The present invention utilizes and analyzes overall data based on the method for grid and density, showing that the summary of Data distribution8 is estimated, laying the foundation for setting up coarseness grid, for the data skew reducing cluster provides foundation; Basis is estimated as with the summary of Data distribution8, set up the combination grain distributed memory grid index structure based on non-decile coarseness and the thin combination grain of decile, the bottleneck of unit handling property can be eliminated, improve data search efficiency, supporting distributed algorithm, is the core technology designing efficient, distributed KNN algorithm; Based on set up decile fine granularity grid index, design, can neighbour's fine granularity grid of locating query object fast and accurately without the neighbour's fine granularity grid-search algorithms lost; Based on the distributed memory grid index structure of thick-thin combination grain with without the neighbour's fine granularity grid-search algorithms lost, devise easily extensible, distributed search algorithm KNN, eliminate the bottleneck of centralized search algorithm's KNN unit handling property and write back based on search algorithm's KNN intermediate result of MapReduce framework the low problem of real-time that disk causes, achieving the fast query to mass data.
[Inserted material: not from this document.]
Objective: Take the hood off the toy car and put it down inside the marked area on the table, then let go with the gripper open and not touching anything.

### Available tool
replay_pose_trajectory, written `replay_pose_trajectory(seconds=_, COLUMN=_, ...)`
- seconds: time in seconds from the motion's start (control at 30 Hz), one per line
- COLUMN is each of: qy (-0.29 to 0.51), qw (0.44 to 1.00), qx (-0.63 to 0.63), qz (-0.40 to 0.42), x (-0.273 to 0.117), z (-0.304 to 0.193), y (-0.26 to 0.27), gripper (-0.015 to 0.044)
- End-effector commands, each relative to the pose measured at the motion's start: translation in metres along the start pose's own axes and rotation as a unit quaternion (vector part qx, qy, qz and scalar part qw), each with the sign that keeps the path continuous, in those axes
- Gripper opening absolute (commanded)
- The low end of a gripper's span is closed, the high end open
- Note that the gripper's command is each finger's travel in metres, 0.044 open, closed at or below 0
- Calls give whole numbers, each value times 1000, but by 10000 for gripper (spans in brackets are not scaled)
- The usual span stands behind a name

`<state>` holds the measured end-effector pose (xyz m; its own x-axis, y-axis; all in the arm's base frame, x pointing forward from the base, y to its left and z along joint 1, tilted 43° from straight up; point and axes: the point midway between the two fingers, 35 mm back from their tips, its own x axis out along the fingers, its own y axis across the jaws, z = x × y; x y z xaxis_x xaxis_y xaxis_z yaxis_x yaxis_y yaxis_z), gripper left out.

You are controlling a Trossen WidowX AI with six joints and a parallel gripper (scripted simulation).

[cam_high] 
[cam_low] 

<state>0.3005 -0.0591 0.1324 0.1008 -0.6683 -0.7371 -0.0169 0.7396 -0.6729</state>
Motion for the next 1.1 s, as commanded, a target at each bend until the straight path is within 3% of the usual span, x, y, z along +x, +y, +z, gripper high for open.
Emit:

Above-mentioned embodiment is only concrete case of the present invention; scope of patent protection of the present invention includes but not limited to above-mentioned embodiment; claims of any a kind of KNN querying method based on combination grain distributed memory grid index according to the invention and the those of ordinary skill of any described technical field to its suitable change done or replacement, all should fall into scope of patent protection of the present invention.